Владимир Путин

Владимир Путин

Kremlin.ru

В России продолжается мобилизация на войну в Украину. Процесс зачастую плохо организован — резервисты содержатся в неблагоустроенных помещениях или даже под открытым небом и обогреваются у костров, многие вынуждены сами покупать себе амуницию. Отправка мужчин на фронт сопровождается поджогами военкоматов и даже случаями покушений на жизнь их сотрудников. При этом, вопреки ожиданиям многих антивоенных активистов и либеральных политиков, случаи протестов против действий властей единичны. Политолог Владимир Гельман считает, что сама по себе мобилизация не способна вызвать массовые акции, которые могли бы привести к смене режима. Фарида Курбангалеева поговорила с ним о том, почему россияне предпочитают бегство из страны, могут ли на фоне войны выйти из-под контроля Москвы национальные республики, а также о том, почему украинцы протестуют, а россияне — нет.

— Многие были уверены, что мобилизация станет концом путинского режима, потому что в России начнутся массовые протесты. Однако первые дни мобилизации показали иную картину: десятки тысяч мужчин и не думали протестовать, а садились в автобусы и самолеты. Почему эти ожидания не оправдались?
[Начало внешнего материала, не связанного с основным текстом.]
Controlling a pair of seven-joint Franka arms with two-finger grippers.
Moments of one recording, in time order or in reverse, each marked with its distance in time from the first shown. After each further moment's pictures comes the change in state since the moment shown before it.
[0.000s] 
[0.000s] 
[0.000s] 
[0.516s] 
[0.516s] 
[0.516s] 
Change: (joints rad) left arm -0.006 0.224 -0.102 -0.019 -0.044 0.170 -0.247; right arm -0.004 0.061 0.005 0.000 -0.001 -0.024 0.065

— Я бы не сказал, что это что-то особенное. Массовая мобилизация и в Первую, и во Вторую мировую войну проходила примерно так же. У тех, кто недоволен, очень ограниченный набор опций. Они могут выражать свое недовольство открыто, но мы знаем, что успех маловероятен и гораздо больше риска, что они будут наказаны. Они могут постараться убежать за границу или скрываться внутри страны, но это довольно сложно и дорого.

Представьте себе жителя какого-то небольшого города, который вдруг оказывается в другой стране — без денег, без языка, без работы. Для него все это проблематично. Соответственно, ничего не делать и покориться судьбе — это по-своему рациональный и дешевый вариант, который не требует никаких усилий. То есть это происходит не потому, что люди какие-то тупые, — просто у них нет достаточных возможностей и ресурсов, чтобы вести себя иначе.
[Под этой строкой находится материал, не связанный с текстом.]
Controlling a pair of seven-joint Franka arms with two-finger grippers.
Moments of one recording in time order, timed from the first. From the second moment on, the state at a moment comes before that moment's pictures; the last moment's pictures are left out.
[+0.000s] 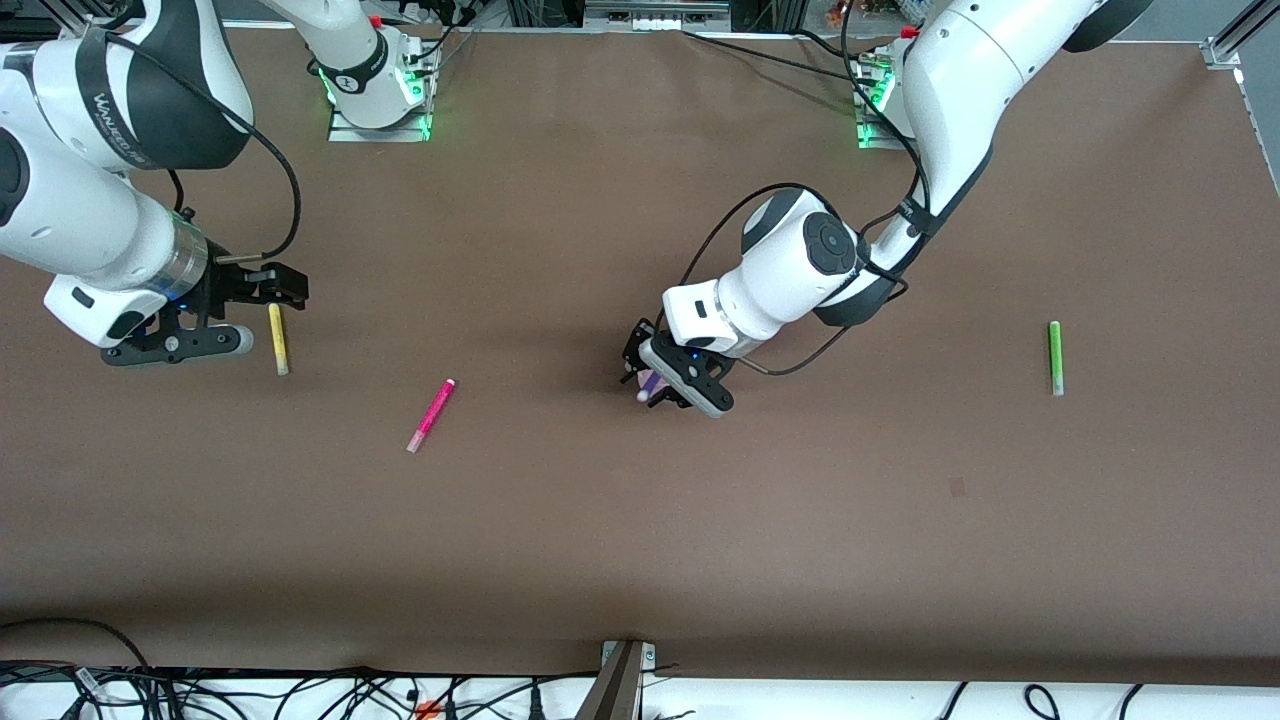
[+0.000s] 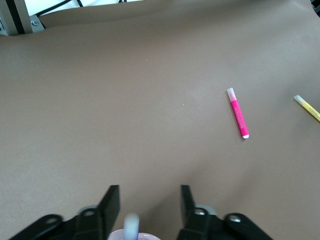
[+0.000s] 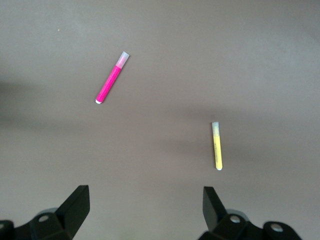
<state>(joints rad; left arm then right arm) -0.13 0.69 -0.59 -1.63 -0.06 2.73 0.05 0.24 0.21 -0.09 -1.60 -0.01 1.67 0.05</state>
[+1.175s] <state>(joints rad) 0.21 0.28 -0.56 -1.55 0.22 1.60 -0.17 0.32 0.63 -0.08 -1.77 0.31 2.28 0.36</state>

И можно сказать, что это не их вина — это их беда. Они бедные люди, у них ограниченный набор навыков. У многих даже загранпаспортов нет — куда они поедут? Конечно, многим людям хотелось бы, чтобы они активно протестовали, но в реальной жизни это происходит редко. И я хочу подчеркнуть, что это вовсе не специфика России, насколько можно судить из исторического опыта. Такое лояльное поведение во время мобилизации, скорее является нормой, а не исключением.

Владимир Гельман

Значит ли это, что протестов ждать не стоит?

— Протесты — довольно дорогостоящее предприятие для рядовых россиян. Это касается не только протестов, связанных с мобилизацией, а вообще любых протестов. Если мы посмотрим на все, что происходило в стране до начала мобилизации, то увидим, что уровень протестов в России довольно низкий. Он был низким всегда, даже в 90-е годы. Тогда многие ждали, что из-за ухудшения экономического положения могут начаться очень крупные выступления граждан, но масштаб этих выступлений на самом деле был довольно мелким.

Более того, есть исследование американского политолога Грэма Робертсона, который очень убедительно показал, что главными, если можно так выразиться, агентами протестных действий в России в 90-х годах были губернаторы. Они использовали эти протесты как средство давления на федеральный центр — для того, чтобы выбить долги, получить больше субсидий и так далее. В России некоторые виды протестов действительно распространены — скажем, экологический протест. Но это, как правило, протесты локальные, которые касаются какого-то конкретного местного сквера или более крупного проекта, типа Шиеса.

Поэтому если мы посмотрим на ситуацию глазами рядового россиянина, то увидим, что для него выгода от протеста довольно низка, а издержки очень велики. В лучшем случае все может ограничиться тем, что вас побьют. В худшем вы можете попасть под административную или даже уголовную ответственность. Но добиться того, чего вы хотите, относительно маленькие протесты не помогут. Поэтому неудивительно, что активные россияне предпочли другую реакцию на мобилизацию — не протесты, а бегство.